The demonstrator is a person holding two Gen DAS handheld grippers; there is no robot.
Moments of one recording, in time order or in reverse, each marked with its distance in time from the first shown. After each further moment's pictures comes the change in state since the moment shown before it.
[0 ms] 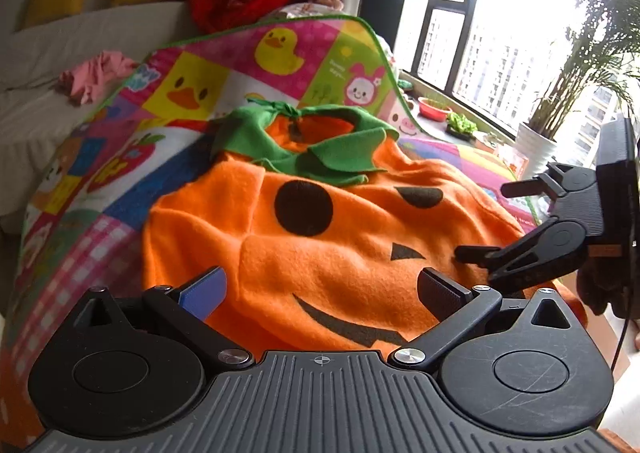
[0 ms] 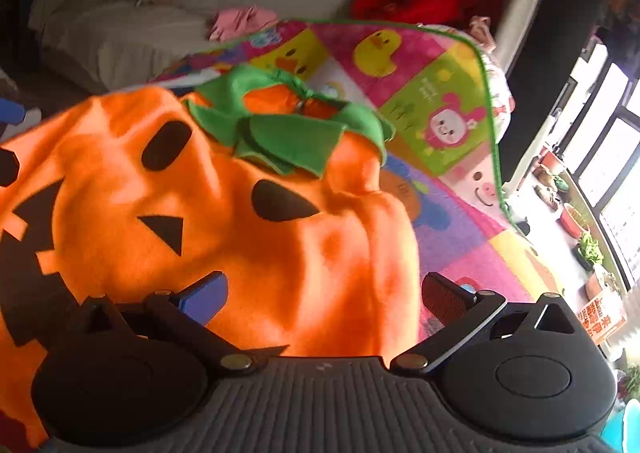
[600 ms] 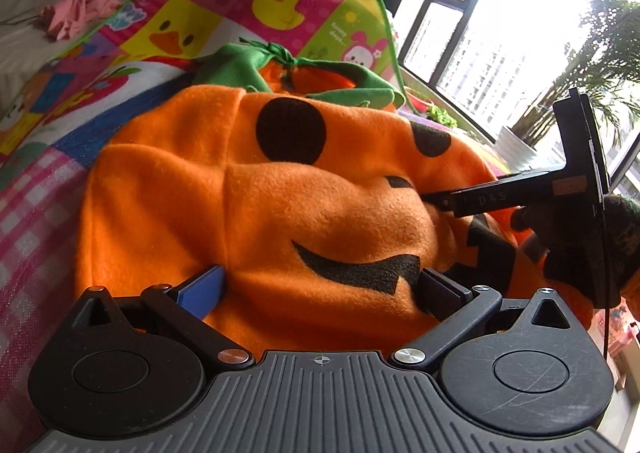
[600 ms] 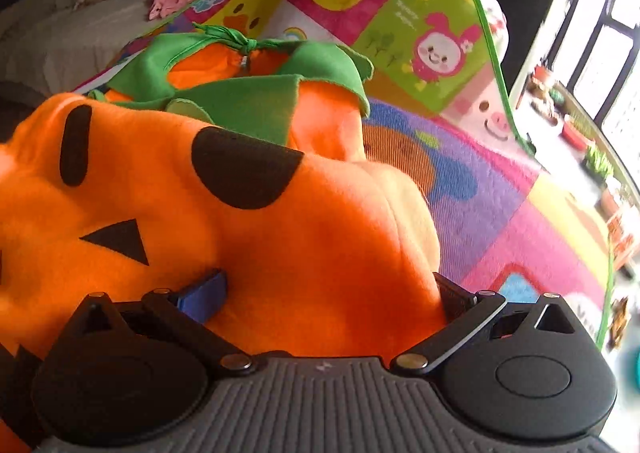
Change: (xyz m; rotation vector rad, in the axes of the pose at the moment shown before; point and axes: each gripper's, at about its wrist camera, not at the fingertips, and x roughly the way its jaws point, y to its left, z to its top) left arm 0.047 0.028 -0.022 -0.106 0.039 -0.105; right arm 0.074 -0.045 0.015 0.361 0.148 0.078
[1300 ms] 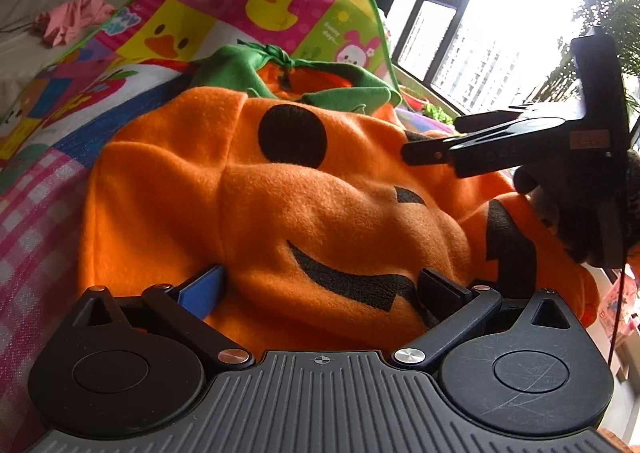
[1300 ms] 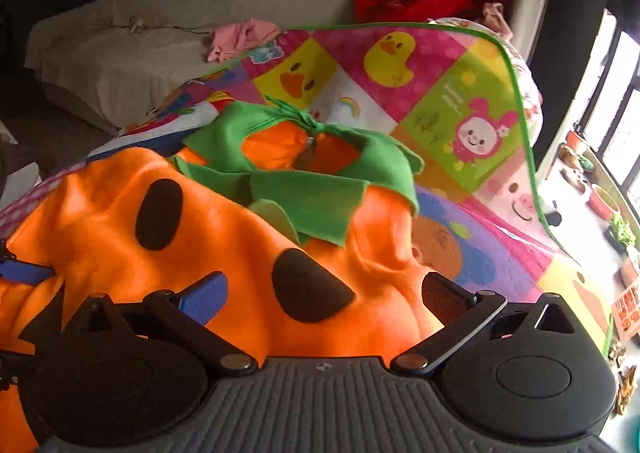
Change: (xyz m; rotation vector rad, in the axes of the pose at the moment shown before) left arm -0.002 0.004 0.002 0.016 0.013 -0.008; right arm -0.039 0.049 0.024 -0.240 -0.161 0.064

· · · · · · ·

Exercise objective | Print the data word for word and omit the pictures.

Answer section |
The demonstrator is a person holding two Gen DAS handheld grippers; there is no robot.
Moments of one recording, in time order or in reverse, each marked with its distance in time from the first shown. After each further moment's pictures comes the change in state since the moment shown before it.
[0 ms] 
[0 ms] 
[600 ms] 
[600 ms] 
Change: (xyz m; rotation vector rad, in the axes of the pose at the moment shown before; point and axes: each gripper's, at about its wrist camera, not at the fingertips, and x roughly the way its jaws point, y to its left, z to its top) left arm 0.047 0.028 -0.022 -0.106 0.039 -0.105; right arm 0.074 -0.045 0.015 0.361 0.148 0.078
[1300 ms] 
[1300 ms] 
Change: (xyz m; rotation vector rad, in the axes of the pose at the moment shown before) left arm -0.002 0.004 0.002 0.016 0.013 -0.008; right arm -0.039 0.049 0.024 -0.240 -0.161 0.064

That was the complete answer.